Throw in a new high-energy throwaway track about three-ways (titled, um, “3”), and what do you get? You get The Singles Collection: a high-gloss collection of tunes that selectively sums up the career of one of the biggest female pop singers of the past decade. It’s a disc that’s light on filler (do you really miss “From the Bottom of My Broken Heart”?) and heavy on Spears’ more high-energy cuts, which, without question, play to her strengths as a performer. Yet is it perfect? Of course not: stellar tracks like “Toxic” only come once in a lifetime, and some of Spears’ biggest earlier hits (see: “Oops… I Did It Again”) suffer from those late ’90s production techniques (see: wah-guitar) that sounded dated just two years after they were released. Although Spears’ high points remain as guilty-pleasure thrilling as they get, no pop star has ever survived a decade without at least a few missteps, and Spears is no exception.

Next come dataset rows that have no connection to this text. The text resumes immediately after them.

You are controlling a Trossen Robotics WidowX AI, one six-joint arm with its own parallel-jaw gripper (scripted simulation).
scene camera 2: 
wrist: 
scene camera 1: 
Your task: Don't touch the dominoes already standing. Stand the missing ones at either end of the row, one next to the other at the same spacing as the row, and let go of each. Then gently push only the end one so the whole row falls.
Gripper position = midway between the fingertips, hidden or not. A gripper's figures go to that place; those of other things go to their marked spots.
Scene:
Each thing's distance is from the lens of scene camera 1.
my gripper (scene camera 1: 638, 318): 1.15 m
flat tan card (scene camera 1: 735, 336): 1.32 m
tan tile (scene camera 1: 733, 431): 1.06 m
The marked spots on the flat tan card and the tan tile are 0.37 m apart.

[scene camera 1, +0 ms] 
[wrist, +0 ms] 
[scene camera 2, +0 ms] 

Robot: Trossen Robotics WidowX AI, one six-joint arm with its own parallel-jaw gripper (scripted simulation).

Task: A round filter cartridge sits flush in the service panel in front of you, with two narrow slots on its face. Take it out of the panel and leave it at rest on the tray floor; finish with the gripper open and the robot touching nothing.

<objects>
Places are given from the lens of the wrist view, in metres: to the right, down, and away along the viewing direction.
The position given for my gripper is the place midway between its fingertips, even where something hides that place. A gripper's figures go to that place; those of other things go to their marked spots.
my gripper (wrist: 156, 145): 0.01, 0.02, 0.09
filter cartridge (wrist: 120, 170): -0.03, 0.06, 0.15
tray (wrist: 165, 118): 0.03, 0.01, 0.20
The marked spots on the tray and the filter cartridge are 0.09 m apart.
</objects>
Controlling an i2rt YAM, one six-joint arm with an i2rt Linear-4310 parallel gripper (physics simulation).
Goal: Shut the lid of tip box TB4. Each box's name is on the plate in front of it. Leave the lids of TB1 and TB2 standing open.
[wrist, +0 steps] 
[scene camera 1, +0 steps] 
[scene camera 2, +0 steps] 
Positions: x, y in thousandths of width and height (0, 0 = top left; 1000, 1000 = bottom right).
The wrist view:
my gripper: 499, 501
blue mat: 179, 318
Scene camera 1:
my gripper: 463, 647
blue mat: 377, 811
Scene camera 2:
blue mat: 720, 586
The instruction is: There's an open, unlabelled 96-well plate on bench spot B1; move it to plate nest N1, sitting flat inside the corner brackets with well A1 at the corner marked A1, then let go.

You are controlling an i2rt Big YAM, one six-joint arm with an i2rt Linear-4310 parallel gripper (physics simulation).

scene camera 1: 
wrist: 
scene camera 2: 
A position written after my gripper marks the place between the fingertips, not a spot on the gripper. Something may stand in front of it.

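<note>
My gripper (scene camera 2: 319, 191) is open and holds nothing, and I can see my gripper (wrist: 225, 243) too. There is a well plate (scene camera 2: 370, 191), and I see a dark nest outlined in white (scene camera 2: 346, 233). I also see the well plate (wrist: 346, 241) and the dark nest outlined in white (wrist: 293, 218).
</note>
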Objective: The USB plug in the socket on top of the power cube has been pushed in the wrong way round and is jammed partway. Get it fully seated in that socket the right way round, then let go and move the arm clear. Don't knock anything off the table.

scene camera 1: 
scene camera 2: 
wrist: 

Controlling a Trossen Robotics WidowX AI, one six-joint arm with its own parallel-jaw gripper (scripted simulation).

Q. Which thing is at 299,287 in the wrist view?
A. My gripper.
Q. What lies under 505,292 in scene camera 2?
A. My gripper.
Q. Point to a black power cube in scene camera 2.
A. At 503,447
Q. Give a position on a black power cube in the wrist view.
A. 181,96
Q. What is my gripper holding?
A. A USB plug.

Although The Singles Collection is an admirable attempt to expunge Spears’ worst songs from the public’s consciousness, Spears’ legacy isn’t as controllable as it once was. Even with her public follies and failures (many of which later bled into her music), she’s still just a pop star surrounded by some great producers, albeit one with more notoriety and identity than most. Does it make for some interesting music down the road? Definitely. Does it make the case for Spears’ being the greatest pop star since the inception of popular music? Probably not. If you’re a casual fan, would buying The Singles Collection likely satisfy you with all the important Britney Spears’ songs you would ever need? At this point in time, absolutely.